Neath Port Talbot Steelers

Club information
- Founded: 2007; 19 years ago
- Exited: 2010; 16 years ago
- Website: www.nptsteelers.com

Former details
- Competition: Rugby League Conference Welsh Premier

= Neath Port Talbot Steelers =

Defunct Welsh rugby league club, based in Port Talbot, South Wales

Neath Port Talbot Steelers were a rugby league team based in Port Talbot, West Glamorgan. They played in the Welsh Premier division of the Rugby League Conference at Aberavon Green Stars RFC.

==History==
The club was founded in 2007. The Steelers only recorded two wins during the league fixtures, however, this was enough to qualify the first round of the play-offs. They defeated Torfaen Tigers to progress to the semi-final in which they lost to the Titans in Newport.

The 2008 campaign was unsuccessful with only one win was recorded during the season.

The 2009 season saw them only one game in the whole campaign. The junior sides had very good seasons with the U15's winning the league, and the U17's coming runners-up.

The 2010 season was slow starting due to the league kicking off late as several West Wales clubs failed to complete any fixtures.
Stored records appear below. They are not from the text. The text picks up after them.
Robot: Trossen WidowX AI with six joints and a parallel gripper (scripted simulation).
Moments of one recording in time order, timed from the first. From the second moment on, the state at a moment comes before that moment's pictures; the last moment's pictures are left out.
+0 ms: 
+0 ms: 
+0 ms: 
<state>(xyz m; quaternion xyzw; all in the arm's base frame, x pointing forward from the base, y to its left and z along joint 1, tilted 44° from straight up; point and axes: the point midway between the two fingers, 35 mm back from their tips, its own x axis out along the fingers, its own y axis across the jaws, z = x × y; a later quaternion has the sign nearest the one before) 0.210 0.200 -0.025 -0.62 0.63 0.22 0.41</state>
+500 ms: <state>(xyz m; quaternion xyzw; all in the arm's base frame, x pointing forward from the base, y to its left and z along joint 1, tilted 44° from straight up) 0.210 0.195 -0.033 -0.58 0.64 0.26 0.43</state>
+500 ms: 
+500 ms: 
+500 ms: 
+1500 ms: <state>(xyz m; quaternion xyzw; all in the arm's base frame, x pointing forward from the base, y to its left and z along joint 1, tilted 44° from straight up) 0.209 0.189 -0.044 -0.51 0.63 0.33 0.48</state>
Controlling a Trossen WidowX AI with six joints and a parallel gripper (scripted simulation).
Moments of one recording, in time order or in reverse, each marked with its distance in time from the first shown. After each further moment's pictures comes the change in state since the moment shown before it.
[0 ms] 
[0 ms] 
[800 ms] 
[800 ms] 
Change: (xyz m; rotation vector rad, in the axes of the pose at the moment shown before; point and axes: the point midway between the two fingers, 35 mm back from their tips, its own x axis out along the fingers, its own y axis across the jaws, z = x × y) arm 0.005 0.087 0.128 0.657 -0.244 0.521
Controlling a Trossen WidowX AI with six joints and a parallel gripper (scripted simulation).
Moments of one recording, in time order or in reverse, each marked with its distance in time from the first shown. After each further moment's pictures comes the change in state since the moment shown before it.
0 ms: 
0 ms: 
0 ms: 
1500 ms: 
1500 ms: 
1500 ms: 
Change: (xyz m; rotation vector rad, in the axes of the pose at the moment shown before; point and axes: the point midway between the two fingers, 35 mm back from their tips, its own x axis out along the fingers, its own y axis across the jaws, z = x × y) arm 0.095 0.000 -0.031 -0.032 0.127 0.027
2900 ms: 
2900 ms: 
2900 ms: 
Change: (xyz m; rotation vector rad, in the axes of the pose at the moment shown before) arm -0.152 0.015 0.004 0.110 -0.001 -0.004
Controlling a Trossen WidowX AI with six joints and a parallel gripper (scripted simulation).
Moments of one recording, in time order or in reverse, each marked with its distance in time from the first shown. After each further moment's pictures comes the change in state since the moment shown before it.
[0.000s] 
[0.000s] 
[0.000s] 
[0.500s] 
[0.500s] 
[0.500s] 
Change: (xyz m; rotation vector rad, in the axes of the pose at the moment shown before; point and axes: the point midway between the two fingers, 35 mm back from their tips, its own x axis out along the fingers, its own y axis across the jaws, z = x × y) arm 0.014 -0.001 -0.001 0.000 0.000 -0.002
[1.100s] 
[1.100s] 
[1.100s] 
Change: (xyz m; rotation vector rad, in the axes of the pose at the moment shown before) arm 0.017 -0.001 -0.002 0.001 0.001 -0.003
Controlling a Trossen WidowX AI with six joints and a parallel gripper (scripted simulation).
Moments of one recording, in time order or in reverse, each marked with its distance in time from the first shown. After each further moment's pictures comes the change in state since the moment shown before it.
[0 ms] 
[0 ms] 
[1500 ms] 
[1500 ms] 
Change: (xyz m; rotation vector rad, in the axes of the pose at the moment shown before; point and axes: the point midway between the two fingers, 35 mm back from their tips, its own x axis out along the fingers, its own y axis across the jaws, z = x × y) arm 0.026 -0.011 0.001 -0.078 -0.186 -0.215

The Steelers narrowly lost the first two fixture against Merthyr Wildcats and Dyffryn Devils, then with a late recruitment push dominated the remaining fixtures with good wins over Torfaen Tigers and revenge over Dyffryn Devils, the Wildcats could not play the repeat fixture due to union players having commitments. In the Welsh Conference Championship final, the Steelers won 42-10 against Torfaen Tigers at the Gnoll.

==Club honours==
- RLC Welsh regional: 2010

==Juniors==
Neath Port Talbot Steelers' junior teams take part in the Welsh Conference Junior League.